Once you find the line with "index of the" in the data that follows, repeat it and every line after it exactly, through the line with "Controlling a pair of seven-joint".

▶ MATERIAL FOR THIS EXERCISE:
+ + + + + + +
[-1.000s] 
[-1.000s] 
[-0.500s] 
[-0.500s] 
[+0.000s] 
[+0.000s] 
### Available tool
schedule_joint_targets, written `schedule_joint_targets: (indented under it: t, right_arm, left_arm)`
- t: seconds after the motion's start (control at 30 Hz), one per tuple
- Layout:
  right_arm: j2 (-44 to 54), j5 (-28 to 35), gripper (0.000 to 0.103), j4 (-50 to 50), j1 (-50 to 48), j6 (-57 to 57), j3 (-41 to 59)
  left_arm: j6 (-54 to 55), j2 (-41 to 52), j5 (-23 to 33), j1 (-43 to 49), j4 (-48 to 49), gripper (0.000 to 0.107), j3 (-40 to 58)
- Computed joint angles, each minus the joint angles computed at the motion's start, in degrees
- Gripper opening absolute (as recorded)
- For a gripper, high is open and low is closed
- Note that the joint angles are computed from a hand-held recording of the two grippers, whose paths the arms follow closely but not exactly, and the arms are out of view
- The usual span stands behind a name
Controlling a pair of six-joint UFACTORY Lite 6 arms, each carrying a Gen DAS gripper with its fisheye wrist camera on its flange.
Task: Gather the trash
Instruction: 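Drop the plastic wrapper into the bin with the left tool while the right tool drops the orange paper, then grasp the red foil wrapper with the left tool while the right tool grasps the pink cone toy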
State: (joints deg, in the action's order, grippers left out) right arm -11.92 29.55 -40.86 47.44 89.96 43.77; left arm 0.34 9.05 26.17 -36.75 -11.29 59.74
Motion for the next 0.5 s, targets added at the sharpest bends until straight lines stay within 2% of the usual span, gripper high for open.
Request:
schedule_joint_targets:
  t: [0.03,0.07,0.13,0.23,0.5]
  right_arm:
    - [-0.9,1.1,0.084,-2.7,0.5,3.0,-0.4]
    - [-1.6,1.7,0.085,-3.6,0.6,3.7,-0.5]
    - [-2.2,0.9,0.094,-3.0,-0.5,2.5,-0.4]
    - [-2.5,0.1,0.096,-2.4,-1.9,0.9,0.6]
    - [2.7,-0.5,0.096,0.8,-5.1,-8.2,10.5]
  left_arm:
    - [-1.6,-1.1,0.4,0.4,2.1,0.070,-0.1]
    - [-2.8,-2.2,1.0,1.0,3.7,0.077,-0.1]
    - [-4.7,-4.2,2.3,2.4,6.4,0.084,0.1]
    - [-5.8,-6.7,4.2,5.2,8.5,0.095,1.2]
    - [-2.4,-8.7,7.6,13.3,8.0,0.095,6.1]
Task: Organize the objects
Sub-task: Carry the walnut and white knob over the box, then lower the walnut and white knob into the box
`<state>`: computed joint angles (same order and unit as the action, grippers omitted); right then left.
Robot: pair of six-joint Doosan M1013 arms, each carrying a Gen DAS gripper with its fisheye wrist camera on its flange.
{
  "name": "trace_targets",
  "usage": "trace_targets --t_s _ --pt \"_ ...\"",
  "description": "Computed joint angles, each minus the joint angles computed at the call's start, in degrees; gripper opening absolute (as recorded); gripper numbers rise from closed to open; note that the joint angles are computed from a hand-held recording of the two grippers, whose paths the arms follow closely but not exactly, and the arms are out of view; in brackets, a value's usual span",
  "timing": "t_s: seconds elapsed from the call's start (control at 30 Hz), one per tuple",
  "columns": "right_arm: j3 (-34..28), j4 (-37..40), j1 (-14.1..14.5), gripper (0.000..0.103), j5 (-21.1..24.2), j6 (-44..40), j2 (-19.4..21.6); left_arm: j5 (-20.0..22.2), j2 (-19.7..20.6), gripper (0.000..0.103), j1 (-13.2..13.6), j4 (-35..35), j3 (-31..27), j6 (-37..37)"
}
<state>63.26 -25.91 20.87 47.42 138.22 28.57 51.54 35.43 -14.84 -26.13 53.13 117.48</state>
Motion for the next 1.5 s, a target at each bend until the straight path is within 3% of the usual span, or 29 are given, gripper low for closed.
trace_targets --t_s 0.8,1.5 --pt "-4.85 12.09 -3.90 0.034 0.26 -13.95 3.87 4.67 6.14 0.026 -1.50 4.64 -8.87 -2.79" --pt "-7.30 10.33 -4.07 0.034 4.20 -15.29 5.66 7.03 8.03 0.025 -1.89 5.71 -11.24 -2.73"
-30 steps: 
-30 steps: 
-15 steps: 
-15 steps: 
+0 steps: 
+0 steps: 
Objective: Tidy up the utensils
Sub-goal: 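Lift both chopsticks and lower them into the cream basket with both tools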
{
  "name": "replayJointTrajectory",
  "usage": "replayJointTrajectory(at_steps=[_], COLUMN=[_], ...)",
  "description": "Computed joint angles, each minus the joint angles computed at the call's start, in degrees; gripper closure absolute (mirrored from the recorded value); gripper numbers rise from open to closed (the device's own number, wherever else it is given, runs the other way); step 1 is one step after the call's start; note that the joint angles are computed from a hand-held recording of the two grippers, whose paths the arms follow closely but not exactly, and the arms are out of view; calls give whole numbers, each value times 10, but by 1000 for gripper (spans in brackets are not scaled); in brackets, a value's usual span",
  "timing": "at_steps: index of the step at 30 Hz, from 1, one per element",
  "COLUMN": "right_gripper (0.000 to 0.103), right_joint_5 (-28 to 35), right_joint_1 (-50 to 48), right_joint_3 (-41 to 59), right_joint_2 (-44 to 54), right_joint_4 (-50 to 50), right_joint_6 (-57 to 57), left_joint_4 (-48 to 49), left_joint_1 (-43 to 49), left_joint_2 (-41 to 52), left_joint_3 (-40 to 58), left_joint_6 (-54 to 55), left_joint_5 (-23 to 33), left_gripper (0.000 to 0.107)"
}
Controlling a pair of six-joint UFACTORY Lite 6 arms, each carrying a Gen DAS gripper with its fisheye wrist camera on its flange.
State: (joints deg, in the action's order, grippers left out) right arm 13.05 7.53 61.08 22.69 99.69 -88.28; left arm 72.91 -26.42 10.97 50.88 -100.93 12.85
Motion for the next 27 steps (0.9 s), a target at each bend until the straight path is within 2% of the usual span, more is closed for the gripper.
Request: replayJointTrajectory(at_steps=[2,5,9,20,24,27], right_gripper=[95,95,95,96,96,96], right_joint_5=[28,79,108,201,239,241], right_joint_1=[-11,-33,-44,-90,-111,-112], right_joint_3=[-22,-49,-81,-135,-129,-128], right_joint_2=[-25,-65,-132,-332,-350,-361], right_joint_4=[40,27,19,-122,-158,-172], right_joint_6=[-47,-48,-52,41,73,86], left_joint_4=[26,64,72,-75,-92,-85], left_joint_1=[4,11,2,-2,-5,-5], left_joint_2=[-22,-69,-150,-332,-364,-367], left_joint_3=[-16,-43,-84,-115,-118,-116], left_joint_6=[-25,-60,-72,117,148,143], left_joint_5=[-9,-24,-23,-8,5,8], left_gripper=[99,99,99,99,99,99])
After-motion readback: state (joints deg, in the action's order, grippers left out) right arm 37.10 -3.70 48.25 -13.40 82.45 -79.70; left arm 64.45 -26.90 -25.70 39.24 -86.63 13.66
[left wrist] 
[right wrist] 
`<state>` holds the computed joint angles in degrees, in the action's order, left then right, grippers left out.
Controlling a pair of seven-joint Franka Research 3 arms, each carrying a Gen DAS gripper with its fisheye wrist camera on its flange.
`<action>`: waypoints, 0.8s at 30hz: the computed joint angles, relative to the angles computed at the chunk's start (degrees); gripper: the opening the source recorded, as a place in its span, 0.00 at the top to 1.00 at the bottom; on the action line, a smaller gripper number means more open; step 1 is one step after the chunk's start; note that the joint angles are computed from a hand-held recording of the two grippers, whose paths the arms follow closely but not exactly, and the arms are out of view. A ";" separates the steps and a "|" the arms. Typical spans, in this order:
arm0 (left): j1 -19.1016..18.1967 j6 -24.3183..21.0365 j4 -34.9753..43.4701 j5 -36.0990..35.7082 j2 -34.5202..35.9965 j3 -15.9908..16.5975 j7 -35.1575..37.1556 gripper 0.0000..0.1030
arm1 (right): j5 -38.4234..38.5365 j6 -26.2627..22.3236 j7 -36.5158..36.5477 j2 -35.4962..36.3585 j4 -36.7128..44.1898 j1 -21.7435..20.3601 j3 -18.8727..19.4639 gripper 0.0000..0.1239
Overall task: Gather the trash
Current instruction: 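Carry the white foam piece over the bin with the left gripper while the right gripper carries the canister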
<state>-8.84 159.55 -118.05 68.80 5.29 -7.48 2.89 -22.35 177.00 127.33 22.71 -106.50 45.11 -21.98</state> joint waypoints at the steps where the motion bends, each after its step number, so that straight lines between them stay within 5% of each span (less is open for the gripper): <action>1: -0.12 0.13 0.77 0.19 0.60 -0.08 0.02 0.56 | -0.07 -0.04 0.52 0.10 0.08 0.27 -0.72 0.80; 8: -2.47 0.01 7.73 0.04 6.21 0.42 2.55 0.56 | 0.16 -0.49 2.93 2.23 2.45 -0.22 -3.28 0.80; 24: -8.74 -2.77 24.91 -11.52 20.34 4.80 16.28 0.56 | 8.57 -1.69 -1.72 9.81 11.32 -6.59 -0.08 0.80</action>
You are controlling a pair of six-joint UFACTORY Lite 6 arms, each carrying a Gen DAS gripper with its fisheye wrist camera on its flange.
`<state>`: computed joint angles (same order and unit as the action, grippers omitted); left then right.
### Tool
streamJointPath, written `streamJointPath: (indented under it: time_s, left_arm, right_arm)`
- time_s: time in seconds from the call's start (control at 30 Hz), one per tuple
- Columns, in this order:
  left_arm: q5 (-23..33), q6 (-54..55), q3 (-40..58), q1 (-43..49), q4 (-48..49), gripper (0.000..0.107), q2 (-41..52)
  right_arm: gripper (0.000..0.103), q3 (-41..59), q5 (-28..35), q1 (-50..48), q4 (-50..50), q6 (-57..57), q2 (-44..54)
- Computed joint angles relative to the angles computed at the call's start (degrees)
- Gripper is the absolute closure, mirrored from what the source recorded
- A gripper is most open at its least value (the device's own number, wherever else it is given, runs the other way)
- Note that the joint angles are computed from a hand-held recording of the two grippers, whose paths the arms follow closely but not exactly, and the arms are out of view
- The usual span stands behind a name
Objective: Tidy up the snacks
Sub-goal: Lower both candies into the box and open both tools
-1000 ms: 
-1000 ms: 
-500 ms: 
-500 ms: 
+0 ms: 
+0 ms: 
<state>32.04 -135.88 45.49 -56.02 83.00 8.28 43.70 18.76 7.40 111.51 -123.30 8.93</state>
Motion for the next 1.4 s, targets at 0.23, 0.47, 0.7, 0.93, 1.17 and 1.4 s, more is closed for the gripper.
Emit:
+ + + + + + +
▶ SOLUTION TO THIS EXERCISE:
  "timing": "at_steps: index of the step at 30 Hz, from 1, one per element",
  "COLUMN": "right_gripper (0.000 to 0.103), right_joint_5 (-28 to 35), right_joint_1 (-50 to 48), right_joint_3 (-41 to 59), right_joint_2 (-44 to 54), right_joint_4 (-50 to 50), right_joint_6 (-57 to 57), left_joint_4 (-48 to 49), left_joint_1 (-43 to 49), left_joint_2 (-41 to 52), left_joint_3 (-40 to 58), left_joint_6 (-54 to 55), left_joint_5 (-23 to 33), left_gripper (0.000 to 0.107)"
}
Controlling a pair of six-joint UFACTORY Lite 6 arms, each carrying a Gen DAS gripper with its fisheye wrist camera on its flange.
State: (joints deg, in the action's order, grippers left out) right arm 13.05 7.53 61.08 22.69 99.69 -88.28; left arm 72.91 -26.42 10.97 50.88 -100.93 12.85
Motion for the next 27 steps (0.9 s), a target at each bend until the straight path is within 2% of the usual span, more is closed for the gripper.
Request: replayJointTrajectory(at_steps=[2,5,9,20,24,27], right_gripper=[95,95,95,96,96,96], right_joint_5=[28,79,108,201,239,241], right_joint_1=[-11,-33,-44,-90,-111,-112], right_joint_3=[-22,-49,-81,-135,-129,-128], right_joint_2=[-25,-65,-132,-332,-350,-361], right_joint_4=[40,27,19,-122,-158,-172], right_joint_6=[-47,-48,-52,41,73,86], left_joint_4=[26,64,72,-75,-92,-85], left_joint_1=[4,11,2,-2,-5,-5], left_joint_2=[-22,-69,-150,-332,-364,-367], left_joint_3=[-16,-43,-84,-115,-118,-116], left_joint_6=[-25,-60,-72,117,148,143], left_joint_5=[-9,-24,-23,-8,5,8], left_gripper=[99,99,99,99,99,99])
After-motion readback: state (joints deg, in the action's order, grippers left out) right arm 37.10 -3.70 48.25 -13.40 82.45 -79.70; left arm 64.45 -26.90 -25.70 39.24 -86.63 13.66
[left wrist] 
[right wrist] 
`<state>` holds the computed joint angles in degrees, in the action's order, left then right, grippers left out.
Controlling a pair of seven-joint Franka Research 3 arms, each carrying a Gen DAS gripper with its fisheye wrist camera on its flange.

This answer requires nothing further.